TASK DETAILS
The pictures stay out. Please retype every line below exactly.

---- PROVIDED MATERIAL

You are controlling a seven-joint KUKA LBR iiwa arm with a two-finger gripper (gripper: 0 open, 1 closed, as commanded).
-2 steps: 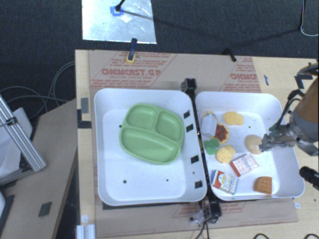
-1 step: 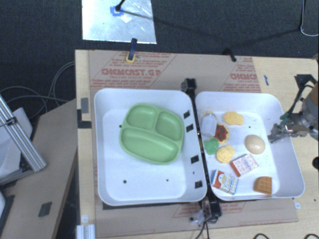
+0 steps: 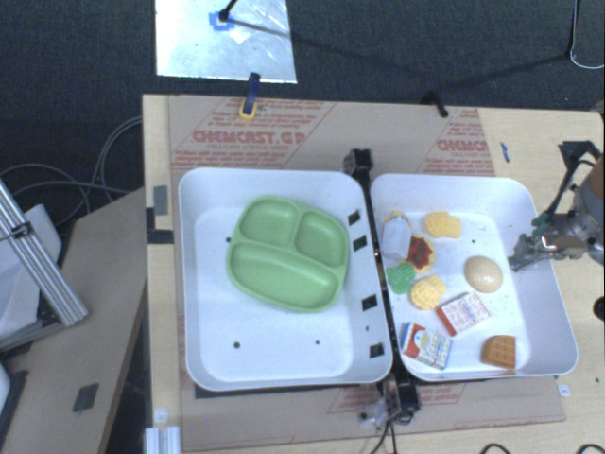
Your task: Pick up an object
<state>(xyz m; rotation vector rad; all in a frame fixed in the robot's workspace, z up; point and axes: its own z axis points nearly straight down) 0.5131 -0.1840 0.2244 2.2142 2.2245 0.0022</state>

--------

SOLUTION TO THIS EXERCISE
You are controlling a seven-joint KUKA LBR iiwa arm with a two-finger gripper (gripper: 0 open, 1 closed, as commanded).
-2 steps: 
-1 step: 
+0 steps: 
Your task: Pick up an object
<state>(xyz m; rotation vector rad; all in a frame fixed in the robot's workspace, z up; point and axes: its own z axis points nearly straight down) 0.5131 -0.1840 0.2244 2.2142 2.2245 0.0022</state>

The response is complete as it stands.